6. On a construction of the agreements, the learned judges were of the view that the activities referred to in both the agreements satisfy the expression "business connection". The learned judges also observed that it is not a case of mere stray or isolated transaction as contended by learned counsel for the assessee. It is observed that the non-resident company having agreed to render technical co-operation for the construction of the Plate and Vessels Plant at Visakhapatnam had also supplied the machinery, equipment and instruments and rendered technical co-operation in the erection of the Plate and Vessels Plant at Visakhapatnam.

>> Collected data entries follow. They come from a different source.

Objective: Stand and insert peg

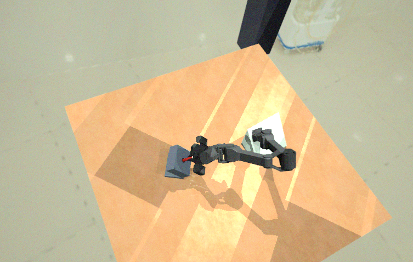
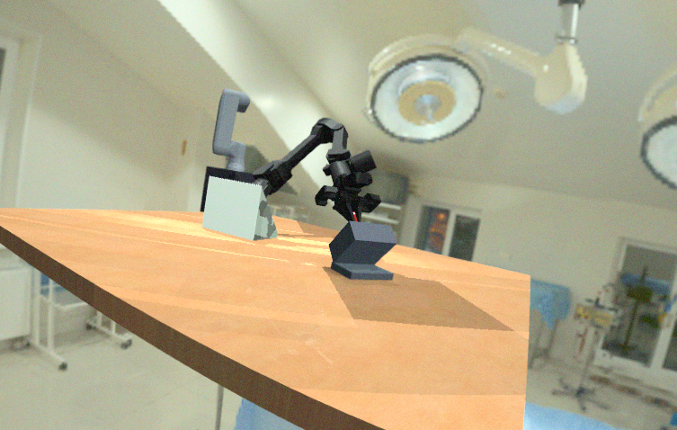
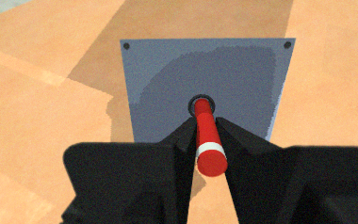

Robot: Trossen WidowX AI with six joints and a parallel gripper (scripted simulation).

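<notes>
Now: gripper tip 4 cm short of the blue-grey sloped panel, 4 cm above it and 2 cm to the left of it. The rest, counted from my gripper tip: red peg (1 cm to the left, 1 cm behind, 1 cm above).
</notes>
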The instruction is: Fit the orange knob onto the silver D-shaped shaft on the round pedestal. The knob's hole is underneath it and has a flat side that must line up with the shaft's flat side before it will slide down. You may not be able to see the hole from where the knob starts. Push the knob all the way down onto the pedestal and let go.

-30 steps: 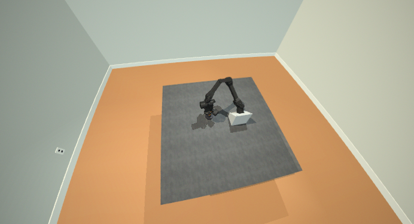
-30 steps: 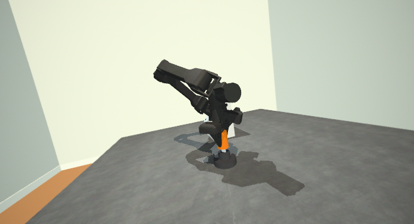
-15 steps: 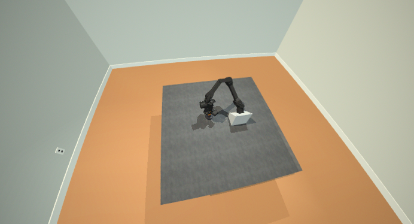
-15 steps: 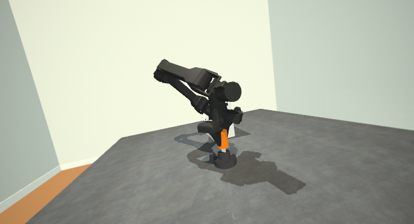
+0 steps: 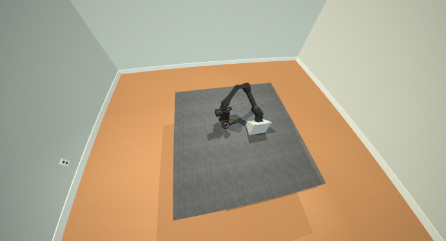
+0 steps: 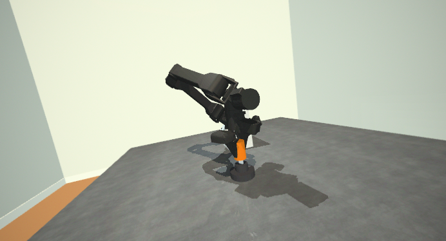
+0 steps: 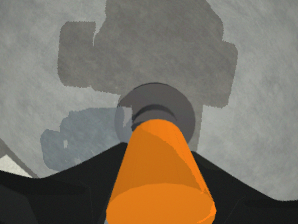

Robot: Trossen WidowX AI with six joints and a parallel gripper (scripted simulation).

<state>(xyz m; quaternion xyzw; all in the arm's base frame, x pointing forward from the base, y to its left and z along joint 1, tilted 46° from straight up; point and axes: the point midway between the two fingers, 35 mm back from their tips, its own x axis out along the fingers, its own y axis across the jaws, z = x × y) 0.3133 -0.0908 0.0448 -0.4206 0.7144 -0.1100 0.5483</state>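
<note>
My gripper tip is now 30 mm below the orange knob. Also, from my gripper tip: round pedestal 40 mm below.
</note>
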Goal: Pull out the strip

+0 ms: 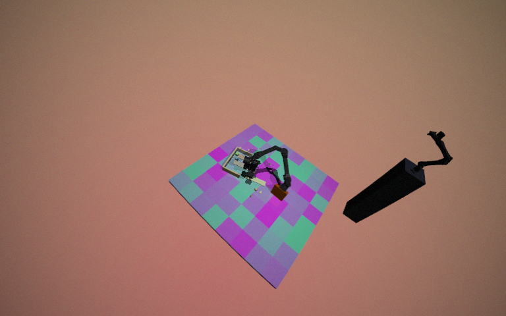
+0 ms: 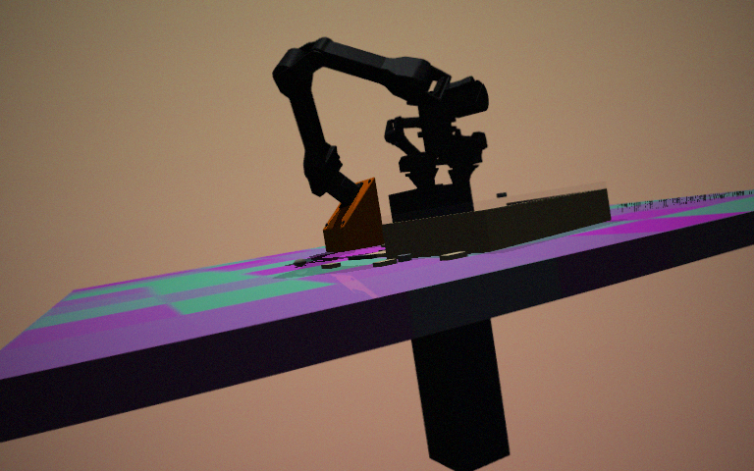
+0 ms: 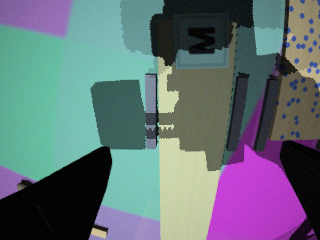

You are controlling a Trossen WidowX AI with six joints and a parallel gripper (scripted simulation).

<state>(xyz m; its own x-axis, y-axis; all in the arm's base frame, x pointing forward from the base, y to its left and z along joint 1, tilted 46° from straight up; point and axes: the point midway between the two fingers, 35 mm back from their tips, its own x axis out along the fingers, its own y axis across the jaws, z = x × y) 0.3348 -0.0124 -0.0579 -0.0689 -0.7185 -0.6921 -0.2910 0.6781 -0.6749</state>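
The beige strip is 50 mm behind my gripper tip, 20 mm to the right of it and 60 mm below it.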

7. In our view, Bharat Heavy Plate and Vessels Limited's case [1979] 119 ITR 986 (AP), is distinguishable on the facts from the facts of the present case. In that case, the agreement contained two components--one is for payment of consideration for supply of machinery by the non-resident company and the second is for consideration payable for rendering consultation services. In other words, the non-resident company was paid certain amount for rendering consultation service, and other amount for supply of machinery. In view of the above, the learned judges held that there is "business connection" ; whereas on the facts of the present case, we find under the agreements a consolidated amount of Rs. 44,14,875 and Rs. 57,22,500 was paid as sale consideration. Except the sale consideration, there is no other payment to the foreign company. Further, under the agreement, the foreign company has also deputed personnel for the purpose of supervising the erection of the plant and machinery. However, the erection of the plant and machinery is the responsibility of the buyer and the duty of the personnel deputed by the foreign company is only to supervise. Further, the foreign company has incurred an expenditure for payment of salaries to the personnel deputed by it for their stay in India for three months and if their stay is beyond three months, it is the responsibility of the Indian company to bear the expenses for their continued stay. The agreement, therefore, discloses that the payments covered are only sale consideration and except sale consideration, nothing more is paid to the foreign company. As pointed out in CIT v. Hindustan Shipyard Ltd. , the deputation of foreign personnel for supervising the erection is only incidental. Since, the agreement provides for payment of sale consideration and nothing else, the deputation of foreign personnel is only incidental to the execution of the agreement and for effective fulfilment of the contract of sale, it cannot be said that the Indian company is an agent of the foreign company within the meaning of Section 9 of the Income-tax Act and there is no business connection between the foreign company and the Indian company within the meaning of Section 163 of the Income-tax Act. The facts of the present case are on all fours with the judgment in CIT v. Hindustan Shipyard Ltd. .
8. We, therefore, are of the opinion that the Tribunal is right in its view that there is no business connection between the assessee-company and the foreign company. In the light of the above, we answer the two questions in the affirmative and against the Revenue.